**ASSIGNMENT**. Go through the records below and copy out every line holding "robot".

(Stored data)
-*-*-

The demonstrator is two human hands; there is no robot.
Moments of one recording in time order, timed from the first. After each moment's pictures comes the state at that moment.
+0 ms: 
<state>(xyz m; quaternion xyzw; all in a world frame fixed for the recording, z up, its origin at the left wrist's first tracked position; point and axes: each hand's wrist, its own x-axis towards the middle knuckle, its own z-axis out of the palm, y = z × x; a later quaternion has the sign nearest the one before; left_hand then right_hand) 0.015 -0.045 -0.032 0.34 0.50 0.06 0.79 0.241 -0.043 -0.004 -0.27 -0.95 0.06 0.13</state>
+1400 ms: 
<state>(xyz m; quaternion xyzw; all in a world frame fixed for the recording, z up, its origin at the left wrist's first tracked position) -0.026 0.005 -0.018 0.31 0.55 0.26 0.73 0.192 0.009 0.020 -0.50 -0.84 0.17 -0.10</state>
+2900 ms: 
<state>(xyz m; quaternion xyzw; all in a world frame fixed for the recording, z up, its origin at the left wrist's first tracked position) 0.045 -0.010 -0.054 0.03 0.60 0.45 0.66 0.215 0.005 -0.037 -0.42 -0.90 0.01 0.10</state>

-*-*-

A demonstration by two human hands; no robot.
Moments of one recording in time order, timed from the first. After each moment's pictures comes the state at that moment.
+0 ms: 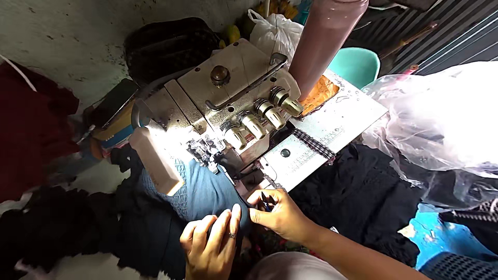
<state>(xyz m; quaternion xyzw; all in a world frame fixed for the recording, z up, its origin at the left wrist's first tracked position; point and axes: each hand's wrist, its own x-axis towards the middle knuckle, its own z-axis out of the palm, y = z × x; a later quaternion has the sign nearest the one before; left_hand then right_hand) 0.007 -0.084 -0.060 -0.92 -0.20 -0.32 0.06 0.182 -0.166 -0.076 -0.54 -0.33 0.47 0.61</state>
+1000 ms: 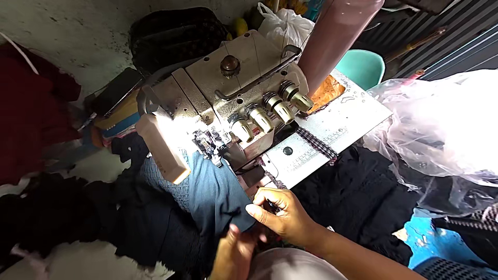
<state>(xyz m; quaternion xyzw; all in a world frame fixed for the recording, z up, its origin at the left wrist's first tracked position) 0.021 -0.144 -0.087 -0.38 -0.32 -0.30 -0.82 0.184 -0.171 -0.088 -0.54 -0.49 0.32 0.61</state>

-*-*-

**RESPONSE TO THE TASK**.
The demonstrator is two human hands; there is no robot.
A demonstration by two human hands; no robot.

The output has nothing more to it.